The technique, therefore, addresses both the mechanical and biological perturbations associated with the condition, while negating the need for complete tendon detachment and associated complications.

The latest research: a new “X/Y” Ratio and short-term outcome data

Two new retrospective case series by Yves Tourne, MD-PhD, et al. were recently published in Foot & Ankle Surgery:

The first report, "The Zadek calcaneal osteotomy in Haglund's syndrome of the heel: Clinical results and a radiographic analysis to explain its efficacy," introduces the “X/Y Ratio." It is a new measurement parameter defined as the ratio between the posterior length of the calcaneus “Y” and the total length of the calcaneus “X” (value <2.5 is considered pathologic), and reports positive clinical results in a cohort of 50 patients at a mean follow-up of seven years postoperative.
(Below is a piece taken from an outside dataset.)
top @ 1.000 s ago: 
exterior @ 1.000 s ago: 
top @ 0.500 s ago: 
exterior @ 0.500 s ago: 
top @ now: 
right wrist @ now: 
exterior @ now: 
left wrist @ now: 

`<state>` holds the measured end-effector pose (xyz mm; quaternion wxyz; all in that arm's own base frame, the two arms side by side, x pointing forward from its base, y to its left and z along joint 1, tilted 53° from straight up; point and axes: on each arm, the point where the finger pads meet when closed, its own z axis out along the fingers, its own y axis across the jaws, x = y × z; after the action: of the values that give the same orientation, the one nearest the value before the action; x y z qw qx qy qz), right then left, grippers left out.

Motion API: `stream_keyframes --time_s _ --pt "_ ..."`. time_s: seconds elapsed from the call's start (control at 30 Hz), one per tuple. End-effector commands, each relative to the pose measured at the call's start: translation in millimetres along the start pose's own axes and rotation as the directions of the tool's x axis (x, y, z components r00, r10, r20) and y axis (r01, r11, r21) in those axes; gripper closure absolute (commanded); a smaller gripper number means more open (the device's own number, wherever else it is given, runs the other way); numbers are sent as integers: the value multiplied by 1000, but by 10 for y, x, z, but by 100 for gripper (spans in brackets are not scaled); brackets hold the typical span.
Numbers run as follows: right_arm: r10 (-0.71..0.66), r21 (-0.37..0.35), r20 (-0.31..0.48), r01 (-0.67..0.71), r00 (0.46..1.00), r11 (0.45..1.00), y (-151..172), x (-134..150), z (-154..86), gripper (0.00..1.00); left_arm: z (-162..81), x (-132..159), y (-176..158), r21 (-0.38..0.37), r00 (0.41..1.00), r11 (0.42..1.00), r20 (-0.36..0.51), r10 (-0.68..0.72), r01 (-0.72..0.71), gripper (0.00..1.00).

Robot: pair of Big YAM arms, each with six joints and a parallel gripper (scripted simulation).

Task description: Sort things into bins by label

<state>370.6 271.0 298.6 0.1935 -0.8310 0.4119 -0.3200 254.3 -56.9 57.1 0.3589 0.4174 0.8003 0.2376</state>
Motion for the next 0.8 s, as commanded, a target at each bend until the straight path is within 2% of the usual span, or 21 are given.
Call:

The second report, "The Zadek calcaneal osteotomy in Haglund’s syndrome of the heel: Its effects on the dorsiflexion of the ankle and correlations to clinical and functional scores," shows an increase in ankle dorsiflexion by an average of 7.27 degrees, with significant improvement in functional scores using various assessment scales.

The truth is ...

While the jury is still out, more comparative outcome data may bring back an osteotomy that many considered to be of only historical significance.